I read and re-read that book over the years until I fully understood it. He and James Baldwin became two of my favorite writers, which led to getting top grades in my African American lit courses.


----------



## RhythmOvPain (Mar 25, 2015)

Kyle Mills: Rising Phoenix and Sphere of Influence

Of all the Mark Beamon stories, his first and his most harrowing are without a doubt my favorite books in the world. Sphere of Influence IS my favorite book.

Stephen Hunter - Point of Impact

The movie was horrible - the book, phenomenal. I'm sooooooo glad I read it first.
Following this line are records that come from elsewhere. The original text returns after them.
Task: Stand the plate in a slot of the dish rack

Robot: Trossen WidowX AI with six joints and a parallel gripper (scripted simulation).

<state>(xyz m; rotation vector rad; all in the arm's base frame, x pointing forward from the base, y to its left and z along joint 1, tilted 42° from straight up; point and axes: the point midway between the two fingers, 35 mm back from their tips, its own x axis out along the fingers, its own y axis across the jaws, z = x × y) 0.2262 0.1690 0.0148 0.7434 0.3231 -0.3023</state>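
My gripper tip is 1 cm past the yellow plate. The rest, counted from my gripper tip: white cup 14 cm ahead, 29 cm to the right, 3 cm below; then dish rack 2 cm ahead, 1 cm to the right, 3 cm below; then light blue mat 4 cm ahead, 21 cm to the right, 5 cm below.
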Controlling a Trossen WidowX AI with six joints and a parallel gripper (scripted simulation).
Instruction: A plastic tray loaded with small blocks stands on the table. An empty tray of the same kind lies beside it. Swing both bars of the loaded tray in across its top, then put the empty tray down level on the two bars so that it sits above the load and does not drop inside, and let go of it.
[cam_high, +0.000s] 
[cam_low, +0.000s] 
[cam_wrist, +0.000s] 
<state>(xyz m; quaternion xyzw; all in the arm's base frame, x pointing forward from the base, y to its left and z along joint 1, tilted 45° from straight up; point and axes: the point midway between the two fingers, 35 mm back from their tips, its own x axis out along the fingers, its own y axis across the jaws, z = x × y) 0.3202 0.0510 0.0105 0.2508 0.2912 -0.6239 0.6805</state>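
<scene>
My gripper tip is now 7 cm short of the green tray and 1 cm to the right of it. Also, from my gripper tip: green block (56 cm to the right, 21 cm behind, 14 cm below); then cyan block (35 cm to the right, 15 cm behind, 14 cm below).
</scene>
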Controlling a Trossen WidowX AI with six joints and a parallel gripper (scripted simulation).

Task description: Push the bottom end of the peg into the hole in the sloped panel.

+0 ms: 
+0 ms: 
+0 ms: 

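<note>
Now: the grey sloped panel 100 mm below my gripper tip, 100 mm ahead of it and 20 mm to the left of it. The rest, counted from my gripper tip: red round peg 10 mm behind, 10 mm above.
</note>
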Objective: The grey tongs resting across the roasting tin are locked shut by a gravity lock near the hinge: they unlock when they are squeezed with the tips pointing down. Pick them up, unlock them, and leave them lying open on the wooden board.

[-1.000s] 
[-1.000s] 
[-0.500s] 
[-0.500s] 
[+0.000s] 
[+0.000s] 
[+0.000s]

These three books are definitely my favorites.

Other very notable books:

Pet Semetary by Steven King (I love the movie, but the book despite its vast differences is very fun to read)
Interview With A Vampire by Ann Rice (The only book from the series I like, I find the book a better read than the movie)
The Last Assassin by Barry Eisler (The best John Rain novel IMO. It's extremely entertaining)
Jackknife by William W. Johnstone (It showed me how simple a story could really be while still being thrilling at the same damn time)

I can't think of anything else that really sticks out like these books.


----------



## Este (Mar 25, 2015)

During a holiday to Centre Parcs, I bought Nothing to Lose by Lee Child at a supermarket. I did not want to read a book that was part of a series, as I felt I couldn't be bothered to start from the beginning, but now I have read every Jack Reacher thriller at least once. Lee Child has a way of describing settings and people in brief detail, but it is detailed enough that you can envision it. It was a great book and a good way to introduce myself to Reacher.


----------



## EnglishmanRob (May 4, 2015)

I've got to say "the bible" as a Christian, but to give more detail - Ecclesiastes. It is like an emo-kid's diary. Everything is meaningless, good people and bad people die the same etc. BUT it made sense to me. Logic wise. And it has a kinda happy ending - We are all going to die, but it's better to die wise than die stupid. 

Secondly - Alice in wonderland and Alice through the looking glass (CS Lewis). I was 8 or 9 when I read it. It blew my mind to realise how fiction can re-write ALL the rules of reality. How wordplay becomes powerful, or humorous. It allowed me to realise how amazing fiction is. 

Thirdly (and lastly) would be The Sandman series by Neil Gaiman. Specifically the short story "Fear of Heights". It taught that it is OK to try and fail. Sometimes failing gives you something even better. "It is sometimes a mistake to climb. It is always a mistake never to make the attempt."


----------



## Phil Istine (May 4, 2015)

Some that spring to mind, but far from exhaustive:

"Your Erroneous Zones" by Dr. Wayne Dyer

"The Hitchhikers' Guide to the Galaxy" by Douglas Adams

"The Road to Wigan Pier" by George Orwell


----------



## Ariel (May 4, 2015)

"Tales of Mystery and Imagination" by Edgar Allan Poe.
"A Mid-Summer Night's Dream" by William Shakespeare.
"To Kill a Mockingbird" by Harper Lee.

In that order.  I first starting reading Poe in the first or second grade.  I read the other two within a year.  Those were and still are my favorites.  I loved the play on language and how the words just flowed.  I've always loved reading and writing didn't come until later, when my brother died.  It was the only impartial outlet I had.  Everyone else was either 1) too close to the death themselves to help me through or 2) didn't know how to listen or help.  Writing saved my sanity.


----------



## Loveabull (May 4, 2015)

Another one was " I Know Why the Caged Bird Sings", I own or have read every book she ever wrote.


----------